Spontaneous Metatool Use by New Caledonian Crows
Taylor, Alex H. et al.
Current Biology, Volume 17, Issue 17, 1504 - 1507

Structure of the cerebral cortex of the humpback whale, Megaptera novaeangliae (Cetacea, Mysticeti, Balaenopteridae)
Patrick R. Hof, Estel Van Der Gucht

How about Octopi?

Them, too. I forgot to mention them.

Not sure your point?

My point is how you tried to argue reproduction based on instincts, so I brought another instinct-based trait.

No, it’s not. Its instinctive to seek shelter, water, food, and to reproduce

Urbanization and capitalism aren't part of Nature.

So, that’s the root of the problem, and it’s something we can change

I doubt it can be changed, especially due to how things are pivoting to technofascism in the world. I doubt it can be changed, especially due to how we humans are constantly endangering other species for living as "modern humans".

The could be a change but it's beyond human agency: say, if Sun ejected a CME powerful enough, that could be a change of sorts, because it'd finally grind to a halt all the steel-made mosquitoes humans threw to orbit around this Pale Blue Dot, bringing humans back to a more natural means of existing.

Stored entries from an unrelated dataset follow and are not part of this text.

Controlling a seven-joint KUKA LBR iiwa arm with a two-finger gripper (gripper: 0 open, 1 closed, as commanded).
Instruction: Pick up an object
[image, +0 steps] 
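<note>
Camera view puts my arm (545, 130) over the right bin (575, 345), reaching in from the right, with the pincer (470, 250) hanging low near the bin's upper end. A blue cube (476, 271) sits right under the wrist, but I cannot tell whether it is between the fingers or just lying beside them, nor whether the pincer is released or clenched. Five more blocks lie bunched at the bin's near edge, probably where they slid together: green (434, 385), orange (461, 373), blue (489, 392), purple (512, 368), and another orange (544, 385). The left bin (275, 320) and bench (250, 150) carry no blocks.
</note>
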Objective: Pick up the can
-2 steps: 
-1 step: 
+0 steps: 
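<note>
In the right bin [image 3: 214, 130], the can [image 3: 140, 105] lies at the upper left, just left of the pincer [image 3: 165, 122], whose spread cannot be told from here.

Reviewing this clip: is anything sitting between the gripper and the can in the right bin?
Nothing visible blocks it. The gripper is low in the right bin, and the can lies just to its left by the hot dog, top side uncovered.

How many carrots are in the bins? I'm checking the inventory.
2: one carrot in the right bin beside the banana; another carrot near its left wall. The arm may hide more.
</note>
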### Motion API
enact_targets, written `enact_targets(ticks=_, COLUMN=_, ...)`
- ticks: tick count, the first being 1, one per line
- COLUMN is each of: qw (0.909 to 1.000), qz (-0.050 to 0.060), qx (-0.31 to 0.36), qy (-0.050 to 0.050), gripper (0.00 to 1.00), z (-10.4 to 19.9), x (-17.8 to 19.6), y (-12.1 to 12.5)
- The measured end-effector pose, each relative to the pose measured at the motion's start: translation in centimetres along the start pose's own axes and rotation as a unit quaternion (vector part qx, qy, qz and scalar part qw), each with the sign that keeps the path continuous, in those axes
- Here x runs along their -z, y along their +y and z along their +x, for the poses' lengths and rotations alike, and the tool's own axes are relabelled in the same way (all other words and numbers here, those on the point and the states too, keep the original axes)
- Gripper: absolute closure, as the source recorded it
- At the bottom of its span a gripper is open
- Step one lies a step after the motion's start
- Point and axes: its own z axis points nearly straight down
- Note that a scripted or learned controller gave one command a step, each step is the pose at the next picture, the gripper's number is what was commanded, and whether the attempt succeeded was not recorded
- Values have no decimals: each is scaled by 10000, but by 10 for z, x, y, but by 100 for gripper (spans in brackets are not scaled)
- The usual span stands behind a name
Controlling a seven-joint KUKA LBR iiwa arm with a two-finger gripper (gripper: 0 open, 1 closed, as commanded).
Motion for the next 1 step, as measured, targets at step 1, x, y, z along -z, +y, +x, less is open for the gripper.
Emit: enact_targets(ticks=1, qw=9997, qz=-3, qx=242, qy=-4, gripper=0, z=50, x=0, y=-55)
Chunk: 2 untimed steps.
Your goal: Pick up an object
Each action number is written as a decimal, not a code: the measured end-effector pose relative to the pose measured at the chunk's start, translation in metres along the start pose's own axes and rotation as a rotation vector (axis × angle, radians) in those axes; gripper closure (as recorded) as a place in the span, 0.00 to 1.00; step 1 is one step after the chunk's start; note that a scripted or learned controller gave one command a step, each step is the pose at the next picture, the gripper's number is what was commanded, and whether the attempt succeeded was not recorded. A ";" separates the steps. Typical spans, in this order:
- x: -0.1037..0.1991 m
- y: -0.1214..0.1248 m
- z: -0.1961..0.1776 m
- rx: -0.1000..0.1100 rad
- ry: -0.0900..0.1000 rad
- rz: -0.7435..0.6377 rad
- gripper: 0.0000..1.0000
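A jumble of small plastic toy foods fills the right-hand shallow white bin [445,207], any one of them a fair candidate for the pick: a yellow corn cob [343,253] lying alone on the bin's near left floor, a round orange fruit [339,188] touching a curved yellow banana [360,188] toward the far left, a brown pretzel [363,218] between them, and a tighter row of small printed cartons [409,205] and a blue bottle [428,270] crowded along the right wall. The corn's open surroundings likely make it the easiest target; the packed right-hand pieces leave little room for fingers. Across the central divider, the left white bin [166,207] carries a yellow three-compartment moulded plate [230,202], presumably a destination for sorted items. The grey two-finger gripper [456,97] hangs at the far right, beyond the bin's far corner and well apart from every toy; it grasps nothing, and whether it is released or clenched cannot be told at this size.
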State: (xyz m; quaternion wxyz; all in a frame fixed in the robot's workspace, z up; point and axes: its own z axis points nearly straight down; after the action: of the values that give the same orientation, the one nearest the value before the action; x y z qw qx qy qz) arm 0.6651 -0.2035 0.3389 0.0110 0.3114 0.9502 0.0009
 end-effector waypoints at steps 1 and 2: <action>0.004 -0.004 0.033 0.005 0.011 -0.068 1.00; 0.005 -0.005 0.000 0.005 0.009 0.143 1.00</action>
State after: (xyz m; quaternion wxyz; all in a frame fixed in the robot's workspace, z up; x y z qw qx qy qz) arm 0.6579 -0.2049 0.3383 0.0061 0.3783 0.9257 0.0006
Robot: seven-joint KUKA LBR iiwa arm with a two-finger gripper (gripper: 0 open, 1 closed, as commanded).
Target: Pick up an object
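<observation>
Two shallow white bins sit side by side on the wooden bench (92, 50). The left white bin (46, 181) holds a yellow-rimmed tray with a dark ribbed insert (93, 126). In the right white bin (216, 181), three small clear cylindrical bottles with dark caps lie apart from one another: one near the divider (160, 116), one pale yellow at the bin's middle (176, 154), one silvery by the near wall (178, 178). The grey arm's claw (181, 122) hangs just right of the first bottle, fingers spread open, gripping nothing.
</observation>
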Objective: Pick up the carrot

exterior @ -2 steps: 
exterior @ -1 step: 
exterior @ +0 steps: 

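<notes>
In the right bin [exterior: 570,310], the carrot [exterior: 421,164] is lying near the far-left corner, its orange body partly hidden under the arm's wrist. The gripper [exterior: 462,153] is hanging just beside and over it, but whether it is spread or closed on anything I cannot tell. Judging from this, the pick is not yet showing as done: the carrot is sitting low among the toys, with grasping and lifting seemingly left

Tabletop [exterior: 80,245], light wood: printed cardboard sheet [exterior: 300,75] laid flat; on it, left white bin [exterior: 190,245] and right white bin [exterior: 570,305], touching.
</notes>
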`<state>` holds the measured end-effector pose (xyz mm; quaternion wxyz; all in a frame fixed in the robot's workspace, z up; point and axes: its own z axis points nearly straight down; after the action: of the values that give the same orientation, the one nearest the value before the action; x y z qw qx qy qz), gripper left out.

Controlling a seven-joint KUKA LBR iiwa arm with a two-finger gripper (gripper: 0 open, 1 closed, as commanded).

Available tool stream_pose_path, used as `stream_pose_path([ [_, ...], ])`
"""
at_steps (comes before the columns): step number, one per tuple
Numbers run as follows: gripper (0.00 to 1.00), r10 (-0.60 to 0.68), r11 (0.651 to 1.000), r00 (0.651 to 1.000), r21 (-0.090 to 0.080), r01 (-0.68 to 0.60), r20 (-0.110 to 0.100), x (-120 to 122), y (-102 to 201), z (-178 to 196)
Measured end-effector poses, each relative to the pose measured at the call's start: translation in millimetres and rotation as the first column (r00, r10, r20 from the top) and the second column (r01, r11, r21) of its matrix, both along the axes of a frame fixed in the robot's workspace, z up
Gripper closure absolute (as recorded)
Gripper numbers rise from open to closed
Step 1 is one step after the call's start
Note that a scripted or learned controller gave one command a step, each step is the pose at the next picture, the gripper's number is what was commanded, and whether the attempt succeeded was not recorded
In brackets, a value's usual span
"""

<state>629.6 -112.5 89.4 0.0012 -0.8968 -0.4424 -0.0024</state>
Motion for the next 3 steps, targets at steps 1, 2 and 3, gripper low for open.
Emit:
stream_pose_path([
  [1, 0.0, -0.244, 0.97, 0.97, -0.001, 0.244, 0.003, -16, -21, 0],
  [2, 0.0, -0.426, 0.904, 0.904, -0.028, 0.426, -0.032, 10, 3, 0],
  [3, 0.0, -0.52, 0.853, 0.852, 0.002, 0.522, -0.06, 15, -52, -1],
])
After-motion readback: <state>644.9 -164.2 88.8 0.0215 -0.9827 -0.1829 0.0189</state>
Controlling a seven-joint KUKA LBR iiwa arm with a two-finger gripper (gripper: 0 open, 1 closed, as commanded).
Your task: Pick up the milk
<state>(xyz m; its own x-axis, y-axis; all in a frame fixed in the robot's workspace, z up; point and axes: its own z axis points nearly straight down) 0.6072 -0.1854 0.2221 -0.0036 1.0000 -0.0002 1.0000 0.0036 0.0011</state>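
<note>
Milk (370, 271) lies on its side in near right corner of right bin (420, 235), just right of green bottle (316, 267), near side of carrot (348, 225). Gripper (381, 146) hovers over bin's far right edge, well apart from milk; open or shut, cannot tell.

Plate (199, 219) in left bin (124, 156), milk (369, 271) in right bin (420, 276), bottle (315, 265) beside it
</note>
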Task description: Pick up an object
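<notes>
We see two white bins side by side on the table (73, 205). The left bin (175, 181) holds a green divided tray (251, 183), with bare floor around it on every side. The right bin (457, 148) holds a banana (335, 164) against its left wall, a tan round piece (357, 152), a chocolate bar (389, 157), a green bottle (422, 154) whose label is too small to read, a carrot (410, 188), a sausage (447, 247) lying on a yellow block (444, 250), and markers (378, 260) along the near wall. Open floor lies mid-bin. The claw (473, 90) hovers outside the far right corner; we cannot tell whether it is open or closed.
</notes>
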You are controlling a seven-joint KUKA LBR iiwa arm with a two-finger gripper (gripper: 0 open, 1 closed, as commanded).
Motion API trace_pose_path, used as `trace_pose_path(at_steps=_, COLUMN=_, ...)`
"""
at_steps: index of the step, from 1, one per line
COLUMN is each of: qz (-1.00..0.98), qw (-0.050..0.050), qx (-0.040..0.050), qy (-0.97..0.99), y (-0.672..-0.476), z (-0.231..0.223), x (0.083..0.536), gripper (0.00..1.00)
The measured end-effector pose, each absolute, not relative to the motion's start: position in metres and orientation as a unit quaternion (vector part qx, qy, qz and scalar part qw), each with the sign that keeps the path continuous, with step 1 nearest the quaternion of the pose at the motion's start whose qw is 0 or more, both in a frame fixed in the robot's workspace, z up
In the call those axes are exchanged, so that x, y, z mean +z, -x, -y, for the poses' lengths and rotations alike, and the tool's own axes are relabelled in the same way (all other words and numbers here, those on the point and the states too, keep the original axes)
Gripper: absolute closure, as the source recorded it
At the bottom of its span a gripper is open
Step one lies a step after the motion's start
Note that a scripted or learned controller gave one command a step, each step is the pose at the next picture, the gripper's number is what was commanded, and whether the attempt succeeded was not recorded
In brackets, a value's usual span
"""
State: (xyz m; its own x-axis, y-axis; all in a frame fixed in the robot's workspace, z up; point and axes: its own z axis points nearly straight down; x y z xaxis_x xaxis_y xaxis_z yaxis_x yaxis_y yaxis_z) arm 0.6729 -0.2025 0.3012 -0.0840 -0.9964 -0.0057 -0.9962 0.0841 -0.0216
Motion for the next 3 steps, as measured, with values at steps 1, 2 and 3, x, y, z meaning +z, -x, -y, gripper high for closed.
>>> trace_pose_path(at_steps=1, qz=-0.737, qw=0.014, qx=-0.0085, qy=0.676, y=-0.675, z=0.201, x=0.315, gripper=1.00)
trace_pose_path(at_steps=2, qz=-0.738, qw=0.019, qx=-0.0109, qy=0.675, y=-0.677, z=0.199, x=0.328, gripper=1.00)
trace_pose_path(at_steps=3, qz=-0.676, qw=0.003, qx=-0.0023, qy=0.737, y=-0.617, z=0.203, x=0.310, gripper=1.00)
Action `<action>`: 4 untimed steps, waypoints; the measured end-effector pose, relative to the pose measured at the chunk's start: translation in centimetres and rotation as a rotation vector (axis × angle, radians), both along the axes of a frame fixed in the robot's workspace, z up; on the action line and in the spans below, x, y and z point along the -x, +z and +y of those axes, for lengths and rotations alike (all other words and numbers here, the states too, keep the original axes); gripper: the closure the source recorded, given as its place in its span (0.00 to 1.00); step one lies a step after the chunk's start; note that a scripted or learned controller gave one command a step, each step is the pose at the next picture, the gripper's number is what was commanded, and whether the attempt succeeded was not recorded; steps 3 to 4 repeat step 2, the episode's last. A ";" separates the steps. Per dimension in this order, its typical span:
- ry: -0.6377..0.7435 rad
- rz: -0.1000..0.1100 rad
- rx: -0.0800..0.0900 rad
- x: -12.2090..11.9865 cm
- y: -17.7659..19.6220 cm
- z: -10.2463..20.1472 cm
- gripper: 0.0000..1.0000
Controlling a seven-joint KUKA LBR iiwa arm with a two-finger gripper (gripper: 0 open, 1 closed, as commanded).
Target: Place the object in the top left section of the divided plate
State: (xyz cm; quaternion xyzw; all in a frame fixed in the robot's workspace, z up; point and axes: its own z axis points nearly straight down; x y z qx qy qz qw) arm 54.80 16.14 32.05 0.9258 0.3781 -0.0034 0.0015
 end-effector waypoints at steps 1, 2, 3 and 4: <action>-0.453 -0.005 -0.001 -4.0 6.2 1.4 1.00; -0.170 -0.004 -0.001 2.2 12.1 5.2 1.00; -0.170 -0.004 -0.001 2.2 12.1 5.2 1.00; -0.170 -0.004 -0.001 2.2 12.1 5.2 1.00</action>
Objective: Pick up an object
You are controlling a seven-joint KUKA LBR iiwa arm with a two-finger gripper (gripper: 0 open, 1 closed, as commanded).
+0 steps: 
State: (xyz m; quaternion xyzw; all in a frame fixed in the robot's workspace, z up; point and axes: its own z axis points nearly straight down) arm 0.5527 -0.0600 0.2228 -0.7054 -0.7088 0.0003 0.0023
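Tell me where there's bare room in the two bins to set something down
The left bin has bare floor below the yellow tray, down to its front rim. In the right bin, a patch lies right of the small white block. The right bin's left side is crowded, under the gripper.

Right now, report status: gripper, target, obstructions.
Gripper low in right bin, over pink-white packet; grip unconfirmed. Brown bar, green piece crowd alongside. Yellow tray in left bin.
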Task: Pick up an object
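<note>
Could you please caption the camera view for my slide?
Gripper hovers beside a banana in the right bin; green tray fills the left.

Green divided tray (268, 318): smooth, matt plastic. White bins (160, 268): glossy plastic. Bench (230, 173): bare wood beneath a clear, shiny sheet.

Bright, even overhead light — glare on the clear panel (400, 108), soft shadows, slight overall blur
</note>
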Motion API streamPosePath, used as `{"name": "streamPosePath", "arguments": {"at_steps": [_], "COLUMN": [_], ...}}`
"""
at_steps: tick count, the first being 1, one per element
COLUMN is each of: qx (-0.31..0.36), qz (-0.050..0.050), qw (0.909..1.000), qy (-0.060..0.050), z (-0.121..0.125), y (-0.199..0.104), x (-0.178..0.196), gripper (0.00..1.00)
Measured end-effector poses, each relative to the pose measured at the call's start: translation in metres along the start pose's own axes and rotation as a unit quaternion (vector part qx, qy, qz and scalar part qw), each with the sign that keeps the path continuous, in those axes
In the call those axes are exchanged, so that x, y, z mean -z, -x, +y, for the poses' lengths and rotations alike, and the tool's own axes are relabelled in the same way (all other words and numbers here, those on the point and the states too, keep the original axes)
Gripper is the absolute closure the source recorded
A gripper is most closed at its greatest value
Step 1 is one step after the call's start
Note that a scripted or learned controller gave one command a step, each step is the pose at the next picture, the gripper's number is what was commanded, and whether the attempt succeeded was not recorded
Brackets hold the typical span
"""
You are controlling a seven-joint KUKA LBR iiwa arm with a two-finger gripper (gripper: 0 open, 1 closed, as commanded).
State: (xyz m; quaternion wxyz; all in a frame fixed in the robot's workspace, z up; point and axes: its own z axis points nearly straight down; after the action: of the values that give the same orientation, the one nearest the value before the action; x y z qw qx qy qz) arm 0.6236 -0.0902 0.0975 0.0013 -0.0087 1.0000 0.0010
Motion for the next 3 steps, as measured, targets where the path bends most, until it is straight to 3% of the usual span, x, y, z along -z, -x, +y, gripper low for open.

However, we humans have been long detached from natural means of living so transition wouldn't be easy, we're sort of cursed to "modernity", so it's complicated.

[–] ubergeek@lemmy.today 2 points 1 day ago

Science.

Science has been able to get inside the heads and determine what animals are thinking? This is a breakthrough! We should now be able to communicate with these animals! Surely we can, right?

My point is how you tried to argue reproduction based on instincts, so I brought another instinct-based trait.

Ok, try not eating. Period. I bet instincts will kick in, and you'll eat, and not starve.

Urbanization and capitalism aren’t part of Nature.

Nobody besides yourself even implied they are.

I doubt it can be changed, especially due to how things are pivoting to technofascism in the world. I doubt it can be changed, especially due to how we humans are constantly endangering other species for living as “modern humans”.

We've changed it myriad times. I provided two such examples.

However, we humans have been long detached from natural means of living so transition wouldn’t be easy, we’re sort of cursed to “modernity”, so it’s complicated.

Ah, so you think all humanity is illustrated only by western living, huh?